Before looking into further, we should clarify few things (if possible):
- If we change seed for baseline run, whether the metric diff is big? (Make sure the discrepancy is not introduced by random)
- What's the very first steps we see obvious diverges?
- Still repro once remove randomness?
- Set same seeds
- Set dropout ratio to 0
- Set compute to be deterministic and torch-comparable (TODO(pengwa): need a flag for this).
2. Collect Activation Statistics
Add codes:
+ from onnxruntime.training.utils.hooks import SubscriberManager, StatisticsSubscriber
+ SubscriberManager.subscribe(model, [StatisticsSubscriber("pt_out", override_output_dir=True)])
Run training script to the steps that triggered the divergence. A folder named pt_out is created in current working directory. For each step, there is a folder containing summaries for every activation tensor.
Add few lines of code:
from onnxruntime.training.ortmodule import ORTModule
from onnxruntime.training.utils.hooks import SubscriberManager, StatisticsSubscriber
model = ORTModule(model)
+ SubscriberManager.subscribe(model, [StatisticsSubscriber("ort_out", override_output_dir=True)])

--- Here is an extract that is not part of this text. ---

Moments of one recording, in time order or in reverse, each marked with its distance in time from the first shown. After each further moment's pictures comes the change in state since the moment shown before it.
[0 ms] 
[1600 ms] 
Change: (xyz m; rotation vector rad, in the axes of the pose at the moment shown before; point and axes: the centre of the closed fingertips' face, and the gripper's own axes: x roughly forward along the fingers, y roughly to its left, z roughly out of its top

StatisticsSubscribercan be initialized before OR after wrapping ORTModule.
Run training script to the steps that triggered the divergence. Similarly, a folder named ort_out is created in current working directory.
Run command to generate per step summary
python -m onnxruntime.training.utils.hooks.merge_activation_summary --pt_dir pt_out --ort_dir ort_out --output_dir /tmp/output
Manual diff the generate per-step summary to find the where is the first big diff happens.